_TASK DATA:_
--- START ---

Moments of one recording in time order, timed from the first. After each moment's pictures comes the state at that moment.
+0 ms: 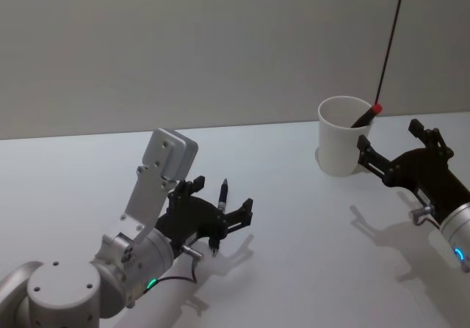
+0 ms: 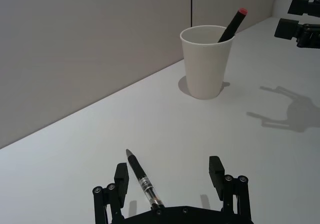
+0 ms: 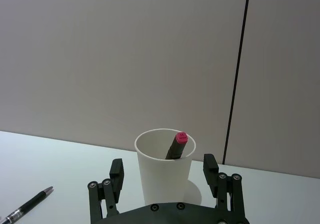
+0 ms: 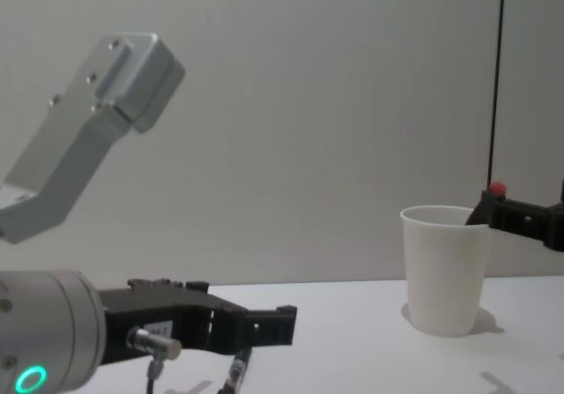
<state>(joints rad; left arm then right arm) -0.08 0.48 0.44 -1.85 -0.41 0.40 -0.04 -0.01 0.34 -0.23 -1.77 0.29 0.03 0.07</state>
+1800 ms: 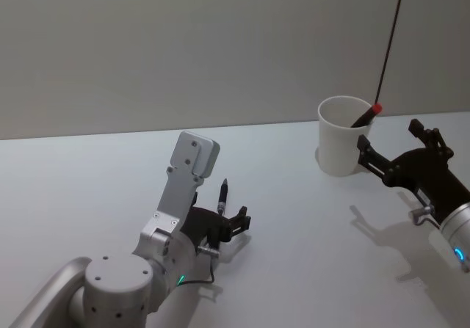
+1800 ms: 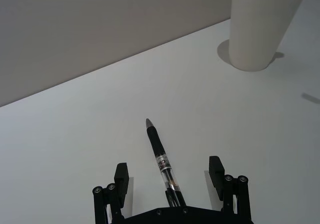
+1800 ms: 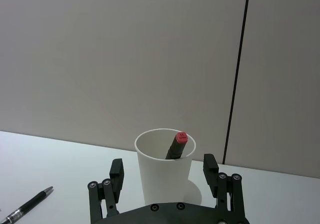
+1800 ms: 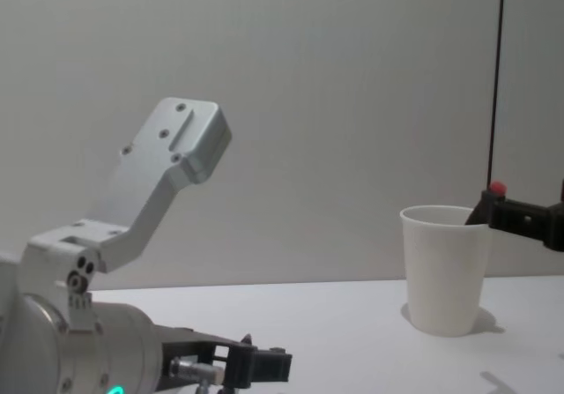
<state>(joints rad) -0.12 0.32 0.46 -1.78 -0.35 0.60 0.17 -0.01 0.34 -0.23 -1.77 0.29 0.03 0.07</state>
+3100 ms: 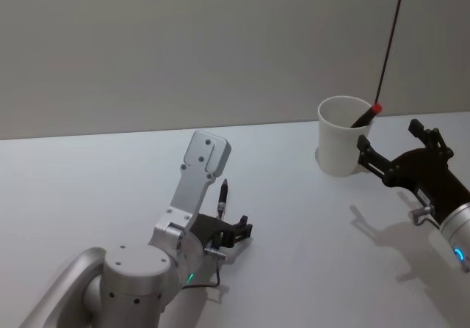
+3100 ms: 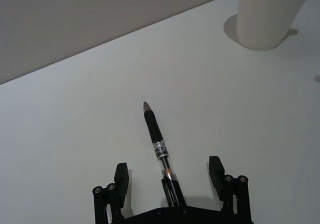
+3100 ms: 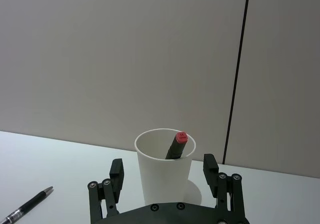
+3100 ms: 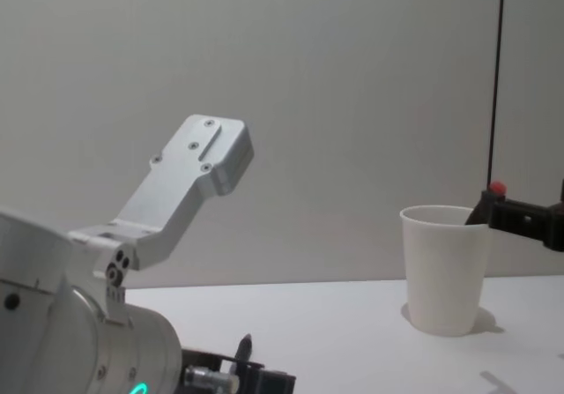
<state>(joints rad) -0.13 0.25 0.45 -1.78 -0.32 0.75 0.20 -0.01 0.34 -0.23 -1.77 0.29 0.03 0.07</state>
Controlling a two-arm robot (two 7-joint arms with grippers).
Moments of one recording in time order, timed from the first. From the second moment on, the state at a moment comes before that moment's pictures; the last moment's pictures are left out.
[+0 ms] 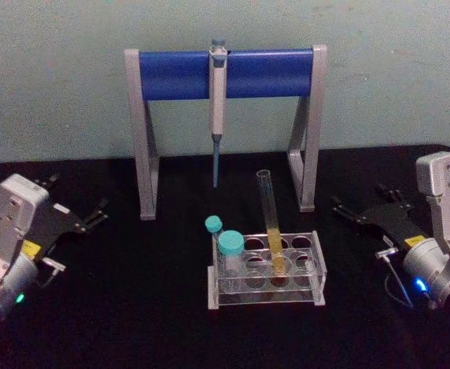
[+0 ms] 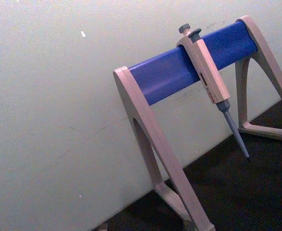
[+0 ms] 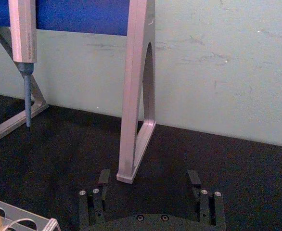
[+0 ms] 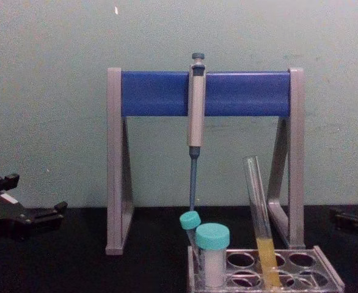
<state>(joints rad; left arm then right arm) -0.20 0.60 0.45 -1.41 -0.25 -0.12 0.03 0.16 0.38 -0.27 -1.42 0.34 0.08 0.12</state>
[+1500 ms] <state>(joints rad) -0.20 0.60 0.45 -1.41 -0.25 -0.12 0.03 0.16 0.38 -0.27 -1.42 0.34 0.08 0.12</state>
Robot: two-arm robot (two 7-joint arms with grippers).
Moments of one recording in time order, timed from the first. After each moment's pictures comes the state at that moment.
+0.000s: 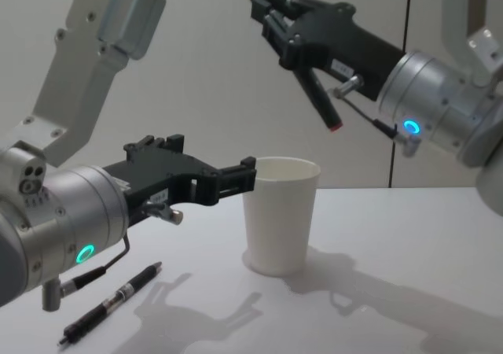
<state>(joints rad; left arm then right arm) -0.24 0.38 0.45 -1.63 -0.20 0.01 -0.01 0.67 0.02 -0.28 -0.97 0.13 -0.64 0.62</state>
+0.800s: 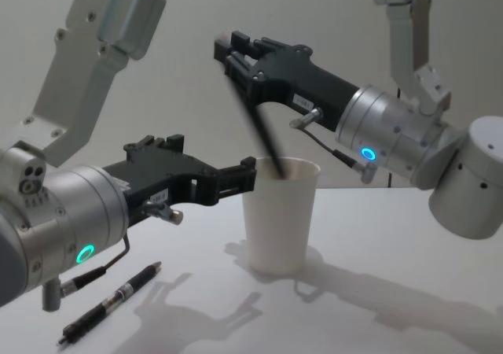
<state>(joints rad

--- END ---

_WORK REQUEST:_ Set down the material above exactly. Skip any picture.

_EXPECTED OUTPUT:_
Moments of one recording in time order, timed from the first. After each moment's pictures comes the state at that moment.
+0 ms: 
+0 ms: 
+0 ms: 
+0 ms: 
<state>(joints rad; left arm then right arm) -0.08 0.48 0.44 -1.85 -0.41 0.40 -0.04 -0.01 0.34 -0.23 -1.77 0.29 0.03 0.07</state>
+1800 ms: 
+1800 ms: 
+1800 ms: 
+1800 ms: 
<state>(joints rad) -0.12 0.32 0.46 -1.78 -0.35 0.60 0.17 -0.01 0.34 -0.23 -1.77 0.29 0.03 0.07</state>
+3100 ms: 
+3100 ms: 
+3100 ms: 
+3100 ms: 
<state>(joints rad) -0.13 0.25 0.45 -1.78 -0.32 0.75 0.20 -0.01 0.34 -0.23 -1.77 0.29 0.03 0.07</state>
Controlling a two-arm robot (two 7-joint arms with grippers).
Moments of one recording in time order, timed from the first. From the second moment on, the state at a moment comes before that moment's pictures; the last moment's pictures are left out.
[+0 ms] 
[+0 ms] 
[+0 ms] 
[+0 ms] 
<state>(joints rad; left arm then right arm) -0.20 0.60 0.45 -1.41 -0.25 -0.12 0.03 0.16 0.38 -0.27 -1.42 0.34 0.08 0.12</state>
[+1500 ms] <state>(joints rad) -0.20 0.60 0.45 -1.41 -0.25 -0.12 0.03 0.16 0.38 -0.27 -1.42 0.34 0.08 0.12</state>
Robot: two-arm robot (two 7-joint arms with grippers).
Moments of one recording in time order, timed from the first. After each moment's pictures comes the state at that moment.
+0.000s: 
<state>(joints rad; left arm then right arm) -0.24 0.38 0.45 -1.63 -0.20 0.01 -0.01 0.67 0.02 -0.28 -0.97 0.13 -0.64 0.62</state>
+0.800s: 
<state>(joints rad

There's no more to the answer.